## [Task]
Set down the complete data exactly as it appears below.

★ ★ ★ ★

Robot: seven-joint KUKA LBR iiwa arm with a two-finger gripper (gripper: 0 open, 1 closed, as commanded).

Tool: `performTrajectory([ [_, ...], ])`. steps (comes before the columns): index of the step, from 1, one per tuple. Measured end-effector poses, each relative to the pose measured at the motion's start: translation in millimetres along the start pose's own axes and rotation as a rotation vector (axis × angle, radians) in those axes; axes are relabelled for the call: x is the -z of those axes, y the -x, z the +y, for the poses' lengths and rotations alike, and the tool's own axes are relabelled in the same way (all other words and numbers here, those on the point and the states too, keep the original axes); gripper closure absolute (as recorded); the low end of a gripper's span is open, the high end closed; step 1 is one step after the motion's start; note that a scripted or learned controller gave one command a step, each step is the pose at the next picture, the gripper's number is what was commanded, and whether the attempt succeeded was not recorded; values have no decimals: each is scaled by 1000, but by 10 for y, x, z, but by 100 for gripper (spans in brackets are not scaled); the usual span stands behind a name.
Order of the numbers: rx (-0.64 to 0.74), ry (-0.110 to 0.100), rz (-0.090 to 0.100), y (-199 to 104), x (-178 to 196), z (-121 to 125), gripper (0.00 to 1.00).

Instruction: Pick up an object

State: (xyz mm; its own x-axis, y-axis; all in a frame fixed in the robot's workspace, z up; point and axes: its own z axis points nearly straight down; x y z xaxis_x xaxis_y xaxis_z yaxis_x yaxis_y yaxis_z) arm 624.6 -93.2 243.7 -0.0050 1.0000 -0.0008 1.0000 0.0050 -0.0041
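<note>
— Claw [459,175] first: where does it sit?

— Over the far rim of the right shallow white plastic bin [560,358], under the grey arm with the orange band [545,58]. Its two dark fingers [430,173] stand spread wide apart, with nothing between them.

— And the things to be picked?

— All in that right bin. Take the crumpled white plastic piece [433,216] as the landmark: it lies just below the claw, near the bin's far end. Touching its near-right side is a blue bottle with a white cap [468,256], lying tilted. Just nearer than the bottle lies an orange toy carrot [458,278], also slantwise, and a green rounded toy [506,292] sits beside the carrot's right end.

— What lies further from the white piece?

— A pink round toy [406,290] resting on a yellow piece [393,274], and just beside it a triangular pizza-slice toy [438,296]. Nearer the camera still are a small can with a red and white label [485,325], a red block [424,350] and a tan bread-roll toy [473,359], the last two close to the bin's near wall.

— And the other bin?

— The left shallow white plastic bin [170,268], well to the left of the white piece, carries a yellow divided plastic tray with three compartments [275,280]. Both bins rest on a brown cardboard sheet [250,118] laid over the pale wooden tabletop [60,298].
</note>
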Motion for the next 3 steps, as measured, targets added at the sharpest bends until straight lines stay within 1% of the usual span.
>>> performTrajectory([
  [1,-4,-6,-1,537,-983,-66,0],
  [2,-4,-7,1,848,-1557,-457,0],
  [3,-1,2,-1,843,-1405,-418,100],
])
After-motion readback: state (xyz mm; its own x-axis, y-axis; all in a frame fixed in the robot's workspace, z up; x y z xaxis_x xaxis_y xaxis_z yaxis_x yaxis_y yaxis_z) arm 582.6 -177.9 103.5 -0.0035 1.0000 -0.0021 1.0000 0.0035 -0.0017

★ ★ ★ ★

## [Finished exercise]
Robot: seven-joint KUKA LBR iiwa arm with a two-finger gripper (gripper: 0 open, 1 closed, as commanded).

Tool: `performTrajectory([ [_, ...], ])`. steps (comes before the columns): index of the step, from 1, one per tuple. Measured end-effector poses, each relative to the pose measured at the motion's start: translation in millimetres along the start pose's own axes and rotation as a rotation vector (axis × angle, radians) in those axes; axes are relabelled for the call: x is the -z of those axes, y the -x, z the +y, for the poses' lengths and rotations alike, and the tool's own axes are relabelled in the same way (all other words and numbers here, those on the point and the states too, keep the original axes); gripper closure absolute (as recorded); the low end of a gripper's span is open, the high end closed; step 1 is one step after the motion's start; note that a scripted or learned controller gave one command a step, each step is the pose at the next picture, the gripper's number is what was commanded, and whether the attempt succeeded was not recorded; values have no decimals: each is scaled by 1000, but by 10 for y, x, z, but by 100 for gripper (spans in brackets are not scaled); the usual span stands behind a name.
Order of the numbers: rx (-0.64 to 0.74), ry (-0.110 to 0.100), rz (-0.090 to 0.100), y (-199 to 104), x (-178 to 196), z (-121 to 125), gripper (0.00 to 1.00).

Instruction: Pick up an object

State: (xyz mm; its own x-axis, y-axis; all in a frame fixed in the robot's workspace, z up; point and axes: its own z axis points nearly straight down; x y z xaxis_x xaxis_y xaxis_z yaxis_x yaxis_y yaxis_z) arm 624.6 -93.2 243.7 -0.0050 1.0000 -0.0008 1.0000 0.0050 -0.0041
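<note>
— Claw [459,175] first: where does it sit?

— Over the far rim of the right shallow white plastic bin [560,358], under the grey arm with the orange band [545,58]. Its two dark fingers [430,173] stand spread wide apart, with nothing between them.

— And the things to be picked?

— All in that right bin. Take the crumpled white plastic piece [433,216] as the landmark: it lies just below the claw, near the bin's far end. Touching its near-right side is a blue bottle with a white cap [468,256], lying tilted. Just nearer than the bottle lies an orange toy carrot [458,278], also slantwise, and a green rounded toy [506,292] sits beside the carrot's right end.

— What lies further from the white piece?

— A pink round toy [406,290] resting on a yellow piece [393,274], and just beside it a triangular pizza-slice toy [438,296]. Nearer the camera still are a small can with a red and white label [485,325], a red block [424,350] and a tan bread-roll toy [473,359], the last two close to the bin's near wall.

— And the other bin?

— The left shallow white plastic bin [170,268], well to the left of the white piece, carries a yellow divided plastic tray with three compartments [275,280]. Both bins rest on a brown cardboard sheet [250,118] laid over the pale wooden tabletop [60,298].
</note>
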Motion for the next 3 steps, as measured, targets added at the sharpest bends until straight lines stay within 1% of the usual span.
>>> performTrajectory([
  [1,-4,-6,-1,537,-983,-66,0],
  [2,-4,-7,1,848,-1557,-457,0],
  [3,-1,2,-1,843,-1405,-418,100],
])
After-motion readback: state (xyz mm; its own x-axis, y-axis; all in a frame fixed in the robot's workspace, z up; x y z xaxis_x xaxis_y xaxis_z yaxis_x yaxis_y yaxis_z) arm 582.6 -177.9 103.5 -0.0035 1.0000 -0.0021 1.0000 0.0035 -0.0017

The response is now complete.